Saya memang terpancing untuk menjelaskan kembali maksud  pertanyaan Pak X. Menariknya, setiap ada kata 'dana', Pak Y berbinar mata berusaha menatap mata saya. "Money", katanya.
Akhirnya, rasa penasaran ingin tahu terbangun. Saya pun bertanya, "Mengapa dana seperti ini kok malahan dibagi-bagi di Indonesia? Memangnya di negara Anda tidak ada yang membutuhkannya?"
Gelagat Tidak Beres
Waktu itu ada sesuatu 'ngeklik' tak masuk akal menyirat. Mengapa pembicaraan saya yang menyarankan agar Pak Y datang ke kantor gubernur (Gedung Sate) selalu dialihkan?
Logikanya, seharusnya di pusat pemerintahan itu, pasti ada informasi sahih terkait dunia pertanian. Dengan demikian, money CSR yang milyaran itu pasti akan mudah disalurkan.
Saya mulai menyadari peran Pak X saat itu. Ia bertugas sebagai pemotong dan pengarah pembicaraan. Sangat kentara dari perulangan pertanyaan yang ia ajukan.
Sedangkan Pak Y berperan sebagai orang yang memengaruhi dan meyakinkan saya. Saya menyimpulkannya dari permintaannya yang berulang kali agar saya menjelaskan maksud pertanyaan Pak X. Â Berbinar mata ia terus berusaha menatap saya, "Money", ujarnya, mengganti istilah dana.
"Untuk per dua puluh orang petani, CSR yang dibagikan  sebesar lima puluh juta rupiah PakCik." Demikian ia menyakinkan saya.
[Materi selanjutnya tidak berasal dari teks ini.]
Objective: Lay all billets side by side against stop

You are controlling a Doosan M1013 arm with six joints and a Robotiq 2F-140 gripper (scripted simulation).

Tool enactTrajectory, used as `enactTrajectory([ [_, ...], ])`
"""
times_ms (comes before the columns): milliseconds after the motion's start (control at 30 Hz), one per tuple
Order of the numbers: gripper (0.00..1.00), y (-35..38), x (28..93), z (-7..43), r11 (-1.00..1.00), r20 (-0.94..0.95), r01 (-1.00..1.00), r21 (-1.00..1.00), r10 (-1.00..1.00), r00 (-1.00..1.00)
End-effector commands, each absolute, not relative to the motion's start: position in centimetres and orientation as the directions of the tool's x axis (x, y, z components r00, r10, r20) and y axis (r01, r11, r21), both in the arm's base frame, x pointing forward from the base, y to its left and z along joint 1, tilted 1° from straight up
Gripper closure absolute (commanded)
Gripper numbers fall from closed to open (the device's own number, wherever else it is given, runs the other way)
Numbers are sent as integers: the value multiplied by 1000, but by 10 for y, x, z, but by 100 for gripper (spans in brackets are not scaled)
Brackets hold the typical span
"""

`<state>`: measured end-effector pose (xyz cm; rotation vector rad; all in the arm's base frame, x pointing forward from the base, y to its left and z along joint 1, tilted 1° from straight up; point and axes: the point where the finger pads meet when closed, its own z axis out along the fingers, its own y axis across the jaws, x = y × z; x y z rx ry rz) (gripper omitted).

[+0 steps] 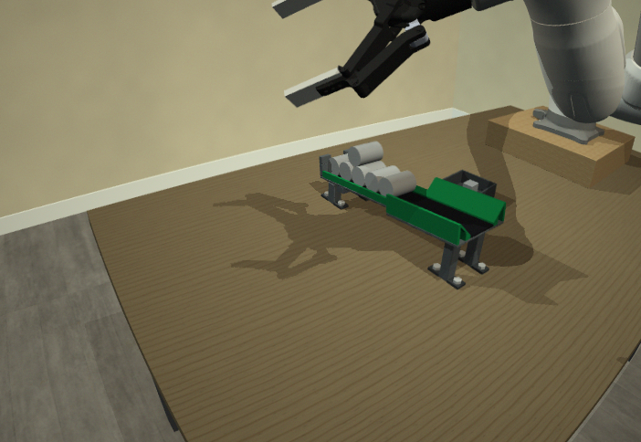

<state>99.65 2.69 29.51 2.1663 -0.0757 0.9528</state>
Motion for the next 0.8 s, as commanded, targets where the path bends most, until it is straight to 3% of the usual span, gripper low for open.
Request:
enactTrajectory([
  [0,0,27,996,295,-714,654,-332,617,231,720],
  [600,0,24,995,294,-713,650,-330,618,227,725],
  [767,0,-43,947,262,-728,519,-282,625,117,847],
])
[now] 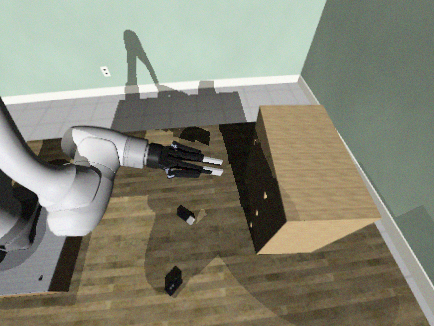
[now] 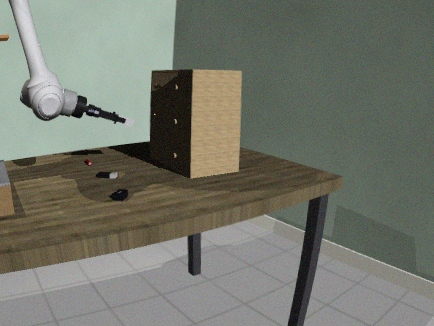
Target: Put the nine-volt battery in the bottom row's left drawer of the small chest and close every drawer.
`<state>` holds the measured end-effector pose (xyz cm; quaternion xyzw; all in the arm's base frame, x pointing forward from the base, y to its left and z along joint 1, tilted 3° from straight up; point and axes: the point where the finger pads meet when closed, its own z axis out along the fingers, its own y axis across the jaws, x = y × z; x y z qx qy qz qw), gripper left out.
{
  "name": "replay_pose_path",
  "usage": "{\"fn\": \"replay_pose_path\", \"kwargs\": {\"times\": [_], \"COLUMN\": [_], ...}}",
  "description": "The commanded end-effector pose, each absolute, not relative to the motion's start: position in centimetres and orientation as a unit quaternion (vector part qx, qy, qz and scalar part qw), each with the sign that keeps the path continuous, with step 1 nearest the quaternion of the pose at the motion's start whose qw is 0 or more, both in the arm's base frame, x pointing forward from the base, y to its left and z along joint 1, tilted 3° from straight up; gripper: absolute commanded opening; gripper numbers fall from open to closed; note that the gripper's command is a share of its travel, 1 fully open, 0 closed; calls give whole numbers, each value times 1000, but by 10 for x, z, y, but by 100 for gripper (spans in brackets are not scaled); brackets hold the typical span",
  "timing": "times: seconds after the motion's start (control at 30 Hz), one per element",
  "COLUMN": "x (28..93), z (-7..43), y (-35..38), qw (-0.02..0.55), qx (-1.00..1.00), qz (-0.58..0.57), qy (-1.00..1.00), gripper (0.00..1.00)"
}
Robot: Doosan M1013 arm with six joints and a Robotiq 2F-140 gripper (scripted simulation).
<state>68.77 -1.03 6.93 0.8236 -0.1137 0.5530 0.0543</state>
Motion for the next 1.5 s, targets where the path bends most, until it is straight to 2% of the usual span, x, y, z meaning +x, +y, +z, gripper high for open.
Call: {"fn": "replay_pose_path", "kwargs": {"times": [0.0,0.37,0.87,1.47], "x": [688,695,737,747], "z": [69,57,-12,-30], "y": [-10,-12,-20,-22], "qw": [54,54,54,54], "qx": [824,824,824,824], "qz": [553,553,553,553], "qy": [-114,-114,-114,-114], "gripper": [20,20,20,20]}}
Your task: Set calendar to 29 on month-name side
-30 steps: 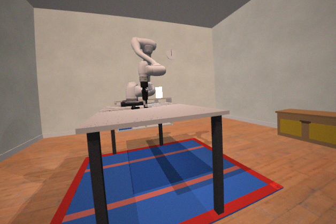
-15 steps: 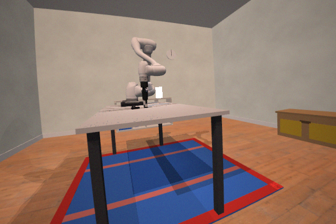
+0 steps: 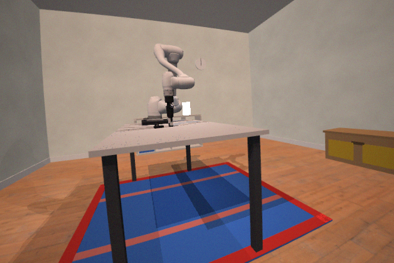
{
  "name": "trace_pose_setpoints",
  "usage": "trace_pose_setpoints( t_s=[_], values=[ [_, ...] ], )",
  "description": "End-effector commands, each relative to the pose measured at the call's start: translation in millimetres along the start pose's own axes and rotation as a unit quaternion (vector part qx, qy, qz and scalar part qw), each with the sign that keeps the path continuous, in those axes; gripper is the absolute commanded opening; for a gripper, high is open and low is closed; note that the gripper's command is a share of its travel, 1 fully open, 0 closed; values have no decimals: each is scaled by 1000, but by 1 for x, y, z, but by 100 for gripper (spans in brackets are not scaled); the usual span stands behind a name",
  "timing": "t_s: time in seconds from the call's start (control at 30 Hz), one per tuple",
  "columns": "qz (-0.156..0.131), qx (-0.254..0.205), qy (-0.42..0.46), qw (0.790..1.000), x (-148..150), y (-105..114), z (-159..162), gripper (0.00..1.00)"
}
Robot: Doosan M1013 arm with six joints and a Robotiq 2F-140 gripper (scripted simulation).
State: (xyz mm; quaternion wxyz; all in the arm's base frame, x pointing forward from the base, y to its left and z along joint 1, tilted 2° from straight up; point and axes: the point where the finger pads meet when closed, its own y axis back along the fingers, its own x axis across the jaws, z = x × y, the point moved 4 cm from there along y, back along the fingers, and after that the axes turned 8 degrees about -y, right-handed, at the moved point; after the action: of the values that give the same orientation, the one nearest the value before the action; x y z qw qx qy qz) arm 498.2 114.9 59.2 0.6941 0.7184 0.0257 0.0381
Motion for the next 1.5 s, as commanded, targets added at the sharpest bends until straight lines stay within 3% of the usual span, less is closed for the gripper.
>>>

Keganjilan tambah tersurat ketika Pak Y menunjukkan kartu ATM biru dari salah satu bank nasional. Bahkan ia menyebutkan nominal money CSR yang sudah tersimpan di kartu ATM tersebut. Nilai yang sangat besar untuk ukuran seorang pengajar seperti saya. Padahal kami kan baru bertemu kurang dari tiga puluh menitan di tengah pertigaan jalan pula!
Keganjilan akhirnya sempurna ketika Pak Y menanyakan apakah saya punya kartu ATM yang sama dengannya atau tidak.
Sadar ada yang tidak beres, saya 'kekeuh' berkehendak menuju ke GASIBU tanpa basa-basi lagi. Setelah pamit, saya meninggalkan mereka berdua begitu saja.